Activity:
Scan the listing below for the word "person" and copy every line where it occurs.

Extracted information:
--------------------

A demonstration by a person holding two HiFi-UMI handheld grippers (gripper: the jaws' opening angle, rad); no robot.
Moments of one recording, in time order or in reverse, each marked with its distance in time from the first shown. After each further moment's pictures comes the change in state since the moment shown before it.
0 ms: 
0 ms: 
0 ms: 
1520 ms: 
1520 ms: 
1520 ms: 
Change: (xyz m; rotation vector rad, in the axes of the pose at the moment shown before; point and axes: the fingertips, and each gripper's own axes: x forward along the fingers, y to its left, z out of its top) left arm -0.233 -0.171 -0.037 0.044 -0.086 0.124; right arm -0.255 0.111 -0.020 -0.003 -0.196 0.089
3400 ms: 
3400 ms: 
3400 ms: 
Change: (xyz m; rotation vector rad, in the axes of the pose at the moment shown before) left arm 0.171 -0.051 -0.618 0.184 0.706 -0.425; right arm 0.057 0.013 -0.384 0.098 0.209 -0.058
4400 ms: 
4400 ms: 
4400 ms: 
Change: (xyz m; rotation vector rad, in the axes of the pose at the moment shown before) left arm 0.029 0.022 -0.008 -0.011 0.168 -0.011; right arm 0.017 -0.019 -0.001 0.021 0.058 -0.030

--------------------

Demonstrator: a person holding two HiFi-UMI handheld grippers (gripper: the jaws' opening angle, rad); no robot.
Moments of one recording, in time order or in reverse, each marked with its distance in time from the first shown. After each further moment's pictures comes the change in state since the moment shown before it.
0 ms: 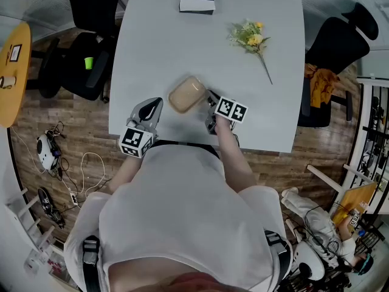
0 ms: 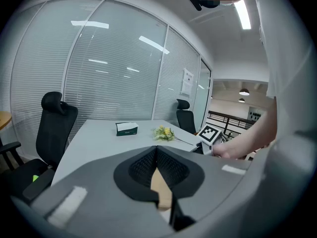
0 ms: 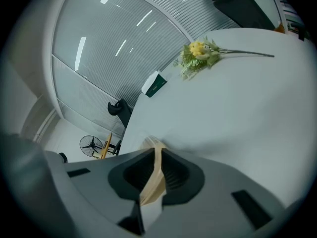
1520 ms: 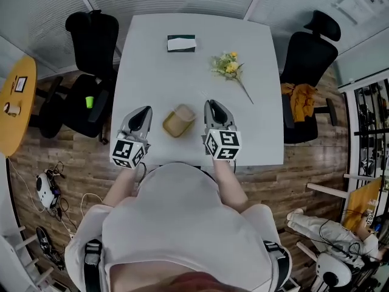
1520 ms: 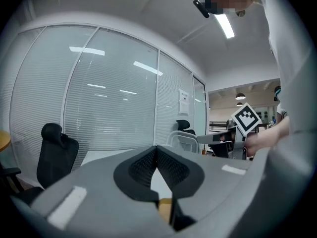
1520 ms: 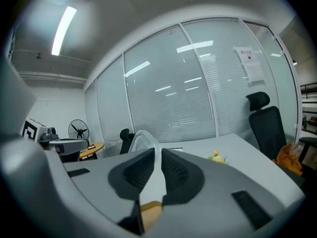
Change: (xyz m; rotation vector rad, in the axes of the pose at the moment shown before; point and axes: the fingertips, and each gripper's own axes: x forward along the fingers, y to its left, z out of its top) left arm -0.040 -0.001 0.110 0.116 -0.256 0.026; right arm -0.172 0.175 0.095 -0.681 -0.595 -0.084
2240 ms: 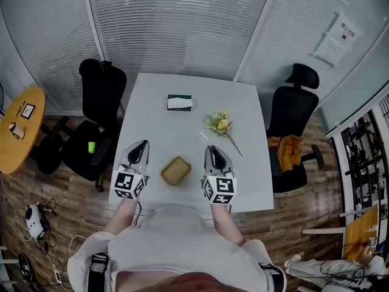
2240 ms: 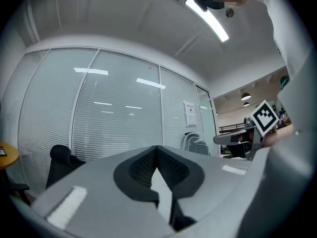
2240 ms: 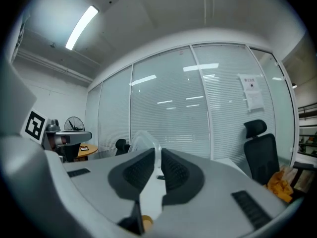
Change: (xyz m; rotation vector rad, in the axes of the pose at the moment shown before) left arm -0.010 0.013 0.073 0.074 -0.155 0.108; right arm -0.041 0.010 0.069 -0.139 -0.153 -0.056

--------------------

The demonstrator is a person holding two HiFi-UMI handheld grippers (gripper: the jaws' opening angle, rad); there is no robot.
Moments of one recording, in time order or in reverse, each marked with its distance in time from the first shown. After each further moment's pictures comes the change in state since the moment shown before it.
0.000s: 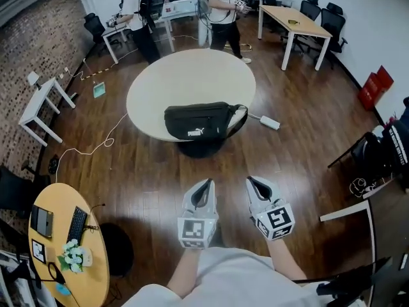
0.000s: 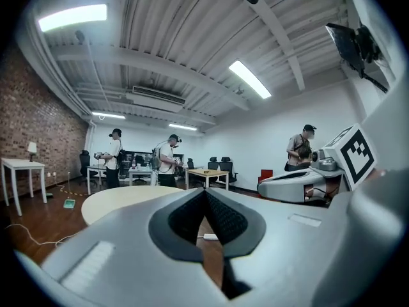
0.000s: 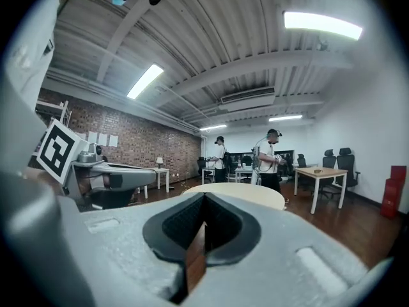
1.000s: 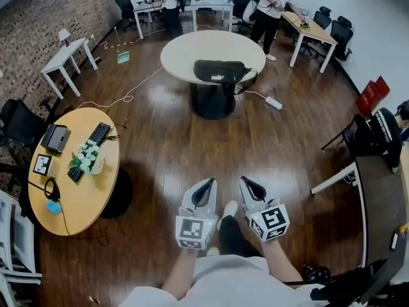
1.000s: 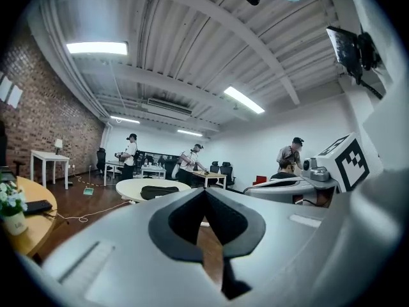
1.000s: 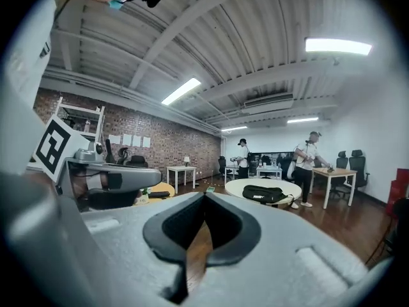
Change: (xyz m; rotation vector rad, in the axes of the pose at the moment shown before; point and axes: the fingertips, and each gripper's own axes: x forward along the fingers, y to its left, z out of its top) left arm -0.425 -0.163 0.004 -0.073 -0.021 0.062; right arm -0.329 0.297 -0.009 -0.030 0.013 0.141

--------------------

Answer section:
A demonstration by a person holding two HiFi-UMI handheld grippers (gripper: the jaws' opening angle, rad); no robot.
Demonstrator: a person holding two HiFi-UMI handheld grippers (gripper: the jaws' opening angle, rad); no robot.
The demonstrator is a person holding two HiFi-UMI handheld grippers (gripper: the jaws' opening angle, rad); there is no robot.

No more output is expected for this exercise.